Step 1: Since 851 > 602, we apply the division lemma to 851 and 602, to get

851 = 602 x 1 + 249

Step 2: Since the reminder 602 ≠ 0, we apply division lemma to 249 and 602, to get

602 = 249 x 2 + 104

Step 3: We consider the new divisor 249 and the new remainder 104, and apply the division lemma to get

249 = 104 x 2 + 41

We consider the new divisor 104 and the new remainder 41,and apply the division lemma to get

104 = 41 x 2 + 22

We consider the new divisor 41 and the new remainder 22,and apply the division lemma to get

41 = 22 x 1 + 19

We consider the new divisor 22 and the new remainder 19,and apply the division lemma to get

22 = 19 x 1 + 3

We consider the new divisor 19 and the new remainder 3,and apply the division lemma to get

19 = 3 x 6 + 1

We consider the new divisor 3 and the new remainder 1,and apply the division lemma to get

3 = 1 x 3 + 0

The remainder has now become zero, so our procedure stops. Since the divisor at this stage is 1, the HCF of 851 and 602 is 1

Notice that 1 = HCF(3,1) = HCF(19,3) = HCF(22,19) = HCF(41,22) = HCF(104,41) = HCF(249,104) = HCF(602,249) = HCF(851,602) .

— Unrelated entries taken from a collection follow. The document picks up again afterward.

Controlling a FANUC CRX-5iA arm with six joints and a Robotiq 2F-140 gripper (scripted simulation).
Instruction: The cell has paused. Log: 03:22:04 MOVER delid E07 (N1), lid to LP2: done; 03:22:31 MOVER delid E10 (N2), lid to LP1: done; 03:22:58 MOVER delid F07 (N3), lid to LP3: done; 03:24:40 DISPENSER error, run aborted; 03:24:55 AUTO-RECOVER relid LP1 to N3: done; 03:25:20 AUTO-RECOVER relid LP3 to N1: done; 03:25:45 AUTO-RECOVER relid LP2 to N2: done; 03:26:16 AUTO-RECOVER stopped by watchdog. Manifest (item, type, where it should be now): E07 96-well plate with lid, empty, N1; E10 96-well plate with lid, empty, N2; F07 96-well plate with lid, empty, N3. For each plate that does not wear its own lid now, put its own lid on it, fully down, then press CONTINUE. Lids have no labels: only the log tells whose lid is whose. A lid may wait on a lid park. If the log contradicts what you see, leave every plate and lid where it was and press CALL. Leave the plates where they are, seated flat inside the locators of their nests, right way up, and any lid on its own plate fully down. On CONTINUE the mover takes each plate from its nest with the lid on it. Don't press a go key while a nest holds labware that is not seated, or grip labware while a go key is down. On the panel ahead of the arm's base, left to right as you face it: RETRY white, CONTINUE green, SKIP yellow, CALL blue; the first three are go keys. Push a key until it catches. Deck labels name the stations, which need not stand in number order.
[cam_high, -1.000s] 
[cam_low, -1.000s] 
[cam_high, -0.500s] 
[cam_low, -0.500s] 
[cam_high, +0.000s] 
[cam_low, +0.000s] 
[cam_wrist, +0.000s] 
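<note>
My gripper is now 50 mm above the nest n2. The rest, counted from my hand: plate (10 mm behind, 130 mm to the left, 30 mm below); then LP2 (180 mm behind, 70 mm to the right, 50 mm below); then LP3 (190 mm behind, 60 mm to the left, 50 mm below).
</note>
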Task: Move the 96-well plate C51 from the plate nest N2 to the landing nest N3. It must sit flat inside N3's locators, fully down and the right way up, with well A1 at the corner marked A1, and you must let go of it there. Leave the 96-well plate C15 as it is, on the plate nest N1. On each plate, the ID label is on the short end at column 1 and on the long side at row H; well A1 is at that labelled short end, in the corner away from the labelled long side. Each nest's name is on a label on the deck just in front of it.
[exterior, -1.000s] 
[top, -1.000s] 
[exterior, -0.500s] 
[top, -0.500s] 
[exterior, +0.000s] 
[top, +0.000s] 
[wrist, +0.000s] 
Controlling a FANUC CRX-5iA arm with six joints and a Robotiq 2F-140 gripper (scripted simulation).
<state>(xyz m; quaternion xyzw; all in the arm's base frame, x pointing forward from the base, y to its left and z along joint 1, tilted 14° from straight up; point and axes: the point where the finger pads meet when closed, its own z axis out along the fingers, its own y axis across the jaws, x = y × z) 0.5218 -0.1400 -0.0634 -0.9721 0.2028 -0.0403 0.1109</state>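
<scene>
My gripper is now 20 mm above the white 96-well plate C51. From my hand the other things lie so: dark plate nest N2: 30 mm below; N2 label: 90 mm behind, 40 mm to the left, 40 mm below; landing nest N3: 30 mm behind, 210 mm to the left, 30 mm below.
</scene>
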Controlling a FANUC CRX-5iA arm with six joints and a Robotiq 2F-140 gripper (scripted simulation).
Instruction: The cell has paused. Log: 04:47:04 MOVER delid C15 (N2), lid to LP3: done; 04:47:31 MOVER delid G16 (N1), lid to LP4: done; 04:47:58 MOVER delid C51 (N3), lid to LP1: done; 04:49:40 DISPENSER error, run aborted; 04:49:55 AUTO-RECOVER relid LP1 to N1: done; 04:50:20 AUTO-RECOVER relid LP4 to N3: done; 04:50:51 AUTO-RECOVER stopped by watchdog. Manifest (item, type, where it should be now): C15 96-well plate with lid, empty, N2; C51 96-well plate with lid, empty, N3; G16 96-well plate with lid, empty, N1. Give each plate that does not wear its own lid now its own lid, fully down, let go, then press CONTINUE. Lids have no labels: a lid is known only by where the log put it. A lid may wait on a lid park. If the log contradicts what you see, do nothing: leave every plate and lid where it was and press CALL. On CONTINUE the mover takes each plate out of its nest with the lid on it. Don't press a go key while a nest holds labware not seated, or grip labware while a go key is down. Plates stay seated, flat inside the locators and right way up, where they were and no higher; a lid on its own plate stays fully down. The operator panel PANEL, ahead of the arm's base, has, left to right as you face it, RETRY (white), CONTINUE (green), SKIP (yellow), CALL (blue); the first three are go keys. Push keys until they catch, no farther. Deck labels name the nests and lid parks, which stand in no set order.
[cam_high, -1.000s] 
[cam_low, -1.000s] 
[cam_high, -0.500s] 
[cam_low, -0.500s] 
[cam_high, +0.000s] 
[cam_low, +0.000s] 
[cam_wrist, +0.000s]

We can take hcf of as 1st numbers and next number as another number to apply in Euclidean lemma

Step 1: Since 755 > 1, we apply the division lemma to 755 and 1, to get

755 = 1 x 755 + 0

The remainder has now become zero, so our procedure stops. Since the divisor at this stage is 1, the HCF of 1 and 755 is 1

Notice that 1 = HCF(755,1) .

HCF using Euclid's Algorithm Calculation Examples

Here are some samples of HCF using Euclid's Algorithm calculations.

Frequently Asked Questions on HCF of 851, 602, 755 using Euclid's Algorithm

1. What is the Euclid division algorithm?

Answer: Euclid's Division Algorithm is a technique to compute the Highest Common Factor (HCF) of given positive integers.

2. what is the HCF of 851, 602, 755?

Answer: HCF of 851, 602, 755 is 1 the largest number that divides all the numbers leaving a remainder zero.

3. How to find HCF of 851, 602, 755 using Euclid's Algorithm?

Answer: For arbitrary numbers 851, 602, 755 apply Euclid’s Division Lemma in succession until you obtain a remainder zero. HCF is the remainder in the last but one step.